In the world of basketball, a revolution has taken place, one that has shifted the sport's intellectual landscape. The analytics revolution, a movement that challenged traditional intuition, has left an indelible mark on the game. However, as with any paradigm shift, it has also created new challenges and blind spots.
The Power of Perspective
Don Nelson, a legendary NBA coach, understood the essence of basketball long before the era of analytics. He recognized that a team's success hinges on what players enable for each other, not just their individual prowess. Nelson's teams thrived because he built around this principle, creating a dynamic where every change affected everyone else.
The Analytics Revolution: A Double-Edged Sword
The analytics revolution provided basketball with a language to describe Nelson's instincts. It corrected historical misconceptions, highlighting the importance of 3-pointers over midrange shots and exposing the limitations of traditional box-score stats. But, as Goodhart's Law suggests, when a measure becomes a target, it can distort behavior.

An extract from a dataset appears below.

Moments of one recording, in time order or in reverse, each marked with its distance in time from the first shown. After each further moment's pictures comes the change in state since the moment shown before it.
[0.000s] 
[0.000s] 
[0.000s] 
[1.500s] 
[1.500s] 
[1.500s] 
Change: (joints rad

In basketball, this meant that optimizing for individual metrics led to a neglect of the collective value that Nelson's teams exemplified. The focus on individual output created a myopic view, overlooking the limitations that can become strengths in a well-functioning team.
The Golden State Warriors: A Case Study
The Golden State Warriors dynasty is a prime example of this phenomenon. Klay Thompson, an all-time great shooter, understood his role perfectly. He shot when open and passed when not, never dominating the ball. This created space and opportunities for others, a team strength that individual efficiency metrics couldn't capture.
Similarly, Draymond Green, a playmaking forward, thrived because he couldn't shoot. This limitation forced him to pass first, making him an invaluable asset in the pick-and-roll. The circularity of their strengths and weaknesses elevated the entire system, a concept that first-generation models struggled to quantify.
San Antonio Spurs: A Different Perspective
The 2014 San Antonio Spurs offer another perspective. Their championship team, known for its ball movement, had a unique roster. While they lacked prototypical players in certain areas, their collective fit was exceptional. They ranked first in offensive efficiency despite being below average in free-throw attempts and offensive rebounds.
The Spurs' second unit, with players like Marco Belinelli, Patty Mills, and Boris Diaw, was a perfect example of collective strength. Individually, they might not have stood out, but together, they were a force. This highlights the need for metrics that capture collective value, beyond individual output.
The Future of Basketball Analytics
The first analytics revolution challenged inherited thinking about individual players. The next step, as Nelson understood, is to measure the whole sentence, to capture the collective value that makes basketball such a dynamic sport. This means developing metrics that account for screen assists, gravity scores, and lineup-adjusted individual value.
As we move forward, the challenge for basketball analysts and teams is to build an infrastructure that values collective strength over individual output. It's a complex task, but one that will ultimately lead to a deeper understanding of the game and, hopefully, more successful teams.